• **Instructions for the task**:
All of the listing should be transcribed exactly.

------------------------------------------------------------

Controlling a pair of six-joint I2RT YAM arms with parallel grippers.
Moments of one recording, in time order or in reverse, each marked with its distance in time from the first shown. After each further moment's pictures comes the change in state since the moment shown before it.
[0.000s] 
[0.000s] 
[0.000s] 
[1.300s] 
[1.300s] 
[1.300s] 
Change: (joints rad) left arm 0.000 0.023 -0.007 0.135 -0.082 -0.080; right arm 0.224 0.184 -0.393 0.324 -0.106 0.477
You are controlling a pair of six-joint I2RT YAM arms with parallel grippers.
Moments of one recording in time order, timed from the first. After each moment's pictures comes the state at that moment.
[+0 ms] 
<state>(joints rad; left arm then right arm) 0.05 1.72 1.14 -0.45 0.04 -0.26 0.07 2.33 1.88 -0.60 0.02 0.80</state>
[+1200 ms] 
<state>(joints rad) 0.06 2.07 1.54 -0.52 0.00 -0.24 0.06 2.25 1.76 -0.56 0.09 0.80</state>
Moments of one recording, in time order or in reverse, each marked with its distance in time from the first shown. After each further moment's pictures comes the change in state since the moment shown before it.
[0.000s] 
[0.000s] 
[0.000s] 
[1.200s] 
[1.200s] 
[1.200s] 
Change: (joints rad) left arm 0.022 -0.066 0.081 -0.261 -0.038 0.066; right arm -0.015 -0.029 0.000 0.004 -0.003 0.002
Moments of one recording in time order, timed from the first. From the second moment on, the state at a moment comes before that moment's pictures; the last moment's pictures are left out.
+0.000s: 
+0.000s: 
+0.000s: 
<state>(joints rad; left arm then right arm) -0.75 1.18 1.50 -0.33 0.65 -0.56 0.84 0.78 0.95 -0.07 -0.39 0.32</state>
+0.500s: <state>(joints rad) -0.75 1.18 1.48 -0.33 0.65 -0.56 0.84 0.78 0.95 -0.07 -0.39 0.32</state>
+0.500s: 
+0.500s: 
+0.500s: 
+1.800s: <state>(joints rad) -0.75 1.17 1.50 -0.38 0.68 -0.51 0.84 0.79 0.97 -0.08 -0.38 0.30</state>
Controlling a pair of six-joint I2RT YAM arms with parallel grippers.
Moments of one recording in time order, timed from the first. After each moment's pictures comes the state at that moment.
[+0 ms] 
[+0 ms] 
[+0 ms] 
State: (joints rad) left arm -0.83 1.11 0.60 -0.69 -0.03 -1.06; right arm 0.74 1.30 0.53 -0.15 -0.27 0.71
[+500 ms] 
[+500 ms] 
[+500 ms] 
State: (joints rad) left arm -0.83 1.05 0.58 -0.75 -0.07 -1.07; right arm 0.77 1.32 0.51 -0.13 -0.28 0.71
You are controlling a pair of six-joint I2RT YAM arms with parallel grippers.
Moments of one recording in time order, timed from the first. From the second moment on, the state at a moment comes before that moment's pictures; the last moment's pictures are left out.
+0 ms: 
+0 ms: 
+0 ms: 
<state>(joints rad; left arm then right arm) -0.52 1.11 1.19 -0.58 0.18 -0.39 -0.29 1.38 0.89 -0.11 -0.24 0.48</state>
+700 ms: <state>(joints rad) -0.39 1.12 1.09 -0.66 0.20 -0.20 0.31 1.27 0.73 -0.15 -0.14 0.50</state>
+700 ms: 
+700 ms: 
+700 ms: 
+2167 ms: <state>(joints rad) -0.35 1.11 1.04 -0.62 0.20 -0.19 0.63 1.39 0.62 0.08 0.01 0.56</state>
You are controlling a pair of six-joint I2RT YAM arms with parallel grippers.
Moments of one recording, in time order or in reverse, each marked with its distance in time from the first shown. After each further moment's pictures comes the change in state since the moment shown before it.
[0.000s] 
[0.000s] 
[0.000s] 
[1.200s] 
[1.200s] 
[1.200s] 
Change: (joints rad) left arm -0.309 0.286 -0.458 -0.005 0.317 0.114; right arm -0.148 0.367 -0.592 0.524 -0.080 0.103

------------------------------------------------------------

• **Your response**:
Controlling a pair of six-joint I2RT YAM arms with parallel grippers.
Moments of one recording, in time order or in reverse, each marked with its distance in time from the first shown. After each further moment's pictures comes the change in state since the moment shown before it.
[0.000s] 
[0.000s] 
[0.000s] 
[1.300s] 
[1.300s] 
[1.300s] 
Change: (joints rad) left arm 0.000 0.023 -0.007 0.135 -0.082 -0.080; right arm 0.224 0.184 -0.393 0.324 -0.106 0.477
You are controlling a pair of six-joint I2RT YAM arms with parallel grippers.
Moments of one recording in time order, timed from the first. After each moment's pictures comes the state at that moment.
[+0 ms] 
<state>(joints rad; left arm then right arm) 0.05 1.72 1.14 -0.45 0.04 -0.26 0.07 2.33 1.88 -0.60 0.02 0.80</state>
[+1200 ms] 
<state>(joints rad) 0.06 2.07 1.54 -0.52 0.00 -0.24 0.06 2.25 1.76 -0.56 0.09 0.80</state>
Moments of one recording, in time order or in reverse, each marked with its distance in time from the first shown. After each further moment's pictures comes the change in state since the moment shown before it.
[0.000s] 
[0.000s] 
[0.000s] 
[1.200s] 
[1.200s] 
[1.200s] 
Change: (joints rad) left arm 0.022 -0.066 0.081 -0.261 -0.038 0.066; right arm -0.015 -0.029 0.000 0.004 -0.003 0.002
Moments of one recording in time order, timed from the first. From the second moment on, the state at a moment comes before that moment's pictures; the last moment's pictures are left out.
+0.000s: 
+0.000s: 
+0.000s: 
<state>(joints rad; left arm then right arm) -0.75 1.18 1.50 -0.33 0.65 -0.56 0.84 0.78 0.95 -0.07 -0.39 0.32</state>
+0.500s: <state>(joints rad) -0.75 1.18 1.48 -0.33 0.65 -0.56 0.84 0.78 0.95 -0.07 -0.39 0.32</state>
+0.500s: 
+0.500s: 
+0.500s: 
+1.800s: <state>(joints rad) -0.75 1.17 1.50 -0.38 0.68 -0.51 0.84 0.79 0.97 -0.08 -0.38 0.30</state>
Controlling a pair of six-joint I2RT YAM arms with parallel grippers.
Moments of one recording in time order, timed from the first. After each moment's pictures comes the state at that moment.
[+0 ms] 
[+0 ms] 
[+0 ms] 
State: (joints rad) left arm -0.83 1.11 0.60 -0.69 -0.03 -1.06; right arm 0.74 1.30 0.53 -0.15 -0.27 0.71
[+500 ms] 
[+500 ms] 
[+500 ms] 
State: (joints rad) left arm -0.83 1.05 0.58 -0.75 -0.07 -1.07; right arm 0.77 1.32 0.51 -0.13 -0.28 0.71
You are controlling a pair of six-joint I2RT YAM arms with parallel grippers.
Moments of one recording in time order, timed from the first. From the second moment on, the state at a moment comes before that moment's pictures; the last moment's pictures are left out.
+0 ms: 
+0 ms: 
+0 ms: 
<state>(joints rad; left arm then right arm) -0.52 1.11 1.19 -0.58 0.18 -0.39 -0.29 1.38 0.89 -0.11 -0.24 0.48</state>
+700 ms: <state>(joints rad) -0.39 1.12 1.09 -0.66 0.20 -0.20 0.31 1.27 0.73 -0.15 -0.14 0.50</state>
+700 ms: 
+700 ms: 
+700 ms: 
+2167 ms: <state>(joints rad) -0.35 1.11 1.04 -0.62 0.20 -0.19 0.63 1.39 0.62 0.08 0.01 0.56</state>
You are controlling a pair of six-joint I2RT YAM arms with parallel grippers.
Moments of one recording, in time order or in reverse, each marked with its distance in time from the first shown. After each further moment's pictures comes the change in state since the moment shown before it.
[0.000s] 
[0.000s] 
[0.000s] 
[1.200s] 
[1.200s] 
[1.200s] 
Change: (joints rad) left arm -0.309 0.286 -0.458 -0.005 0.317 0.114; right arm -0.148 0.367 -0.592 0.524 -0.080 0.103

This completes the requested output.